We acknowledge that the trend of the prior decisions in the area of bystander emotional distress has been to expand liability. It is not, however, the trend, but the social policy underlying it, that should guide the development of the common law. See Cardozo, supra, at 284.
While we suspect that society will not be served by allowing this type of recovery, we cannot make that final decision based on the record in this case. The case was not argued on that ground. Accordingly, we need not, and should not, decide it. Indeed, precisely because it is such an important issue, the Court should withhold judgment. We therefore do not join the majority’s holding in respect of a situation not before us.
WILENTZ, C.J., and GARIBALDI, J., concurring in the result.
For affirmance — Justices CLIFFORD, HANDLER, POLLOCK, O’HERN and STEIN — 5.
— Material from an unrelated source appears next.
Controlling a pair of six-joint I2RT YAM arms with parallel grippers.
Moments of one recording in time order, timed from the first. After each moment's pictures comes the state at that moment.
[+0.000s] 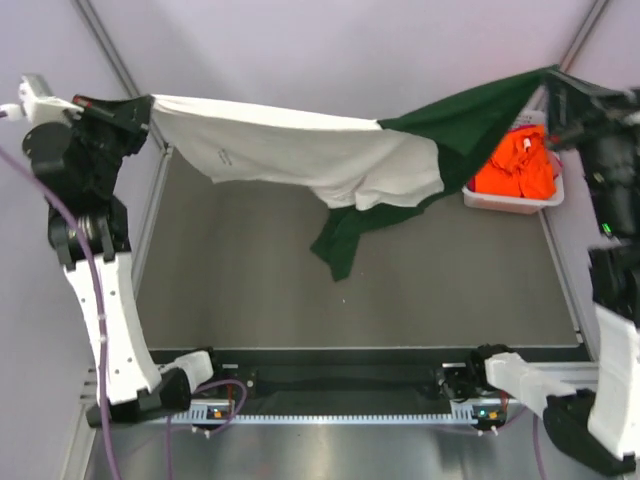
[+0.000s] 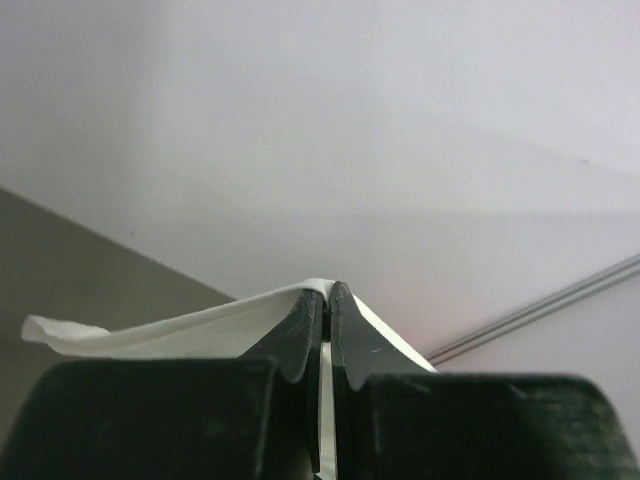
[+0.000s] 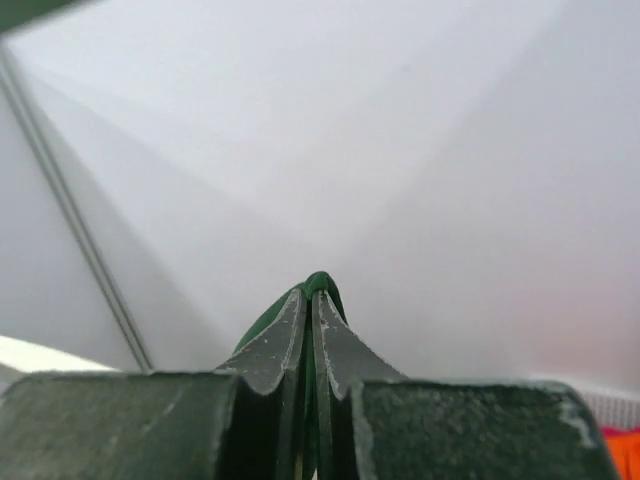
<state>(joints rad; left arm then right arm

According to a recent New York Times article, a study by the New York chapter of the American College of Obstetricians and Gynecologists revealed that “nearly 10 percent of the state’s approximately 2,000 obstetricians are abandoning baby delivery each year.” French, New York Obstetricians Report a Crisis, N.Y. Times, Oct. 6, 1988, at Bl, col. 2.

Zuckerman, Roller, Bovbjerg, Information on Malpractice: A Review of Empirical Research on Major Policy Issues, 49 Law and Contemporary Problems 85, 108-109 (1986); Defensive Medicine and Medical Malpractice: Hearing Before the Senate Comm, on Labor and Human Resources, 98th Cong., 2d Sess. 167 (1984) [hereinafter Hearing ] (statement of Elroy Raines, Assoc. Director, Department of Professional Liability, the American College of Obstetricians and Gynecologists) (survey of gynecologists revealed "that 76% had substantially increased testing and other diagnostic procedures.”); Hearing, supra, at 155 (statement of James E. Davis, M.D., Speaker of the House of Delegates, American Medical Association) (citing projected costs of defensive medicine at $15.1 billion).

See Ingber, Rethinking Intangible Injuries: A Focus on Remedy, 73 Cal.L. Rev. 772, 790 (1985); Bell, Legislative Intrusions Into the Common Law of Medical Malpractice: Thoughts About the Deterrent Effect of Tort Liability, 35 Syracuse L.Rev. 939, 957-59 (1984) (citing study that doctors pass on to patients more than 100% of their premium increases).

Miller, The Scope of Liability for Negligence Infliction of Emotional Distress: Making the Punishment Fit the Crime, 1 U.Hawaii L.Rev. 1, 25 (1979); Bell, supra, note 3, at 965-70 (citing studies that found doctors already alter their behavior in response to the threat of liability).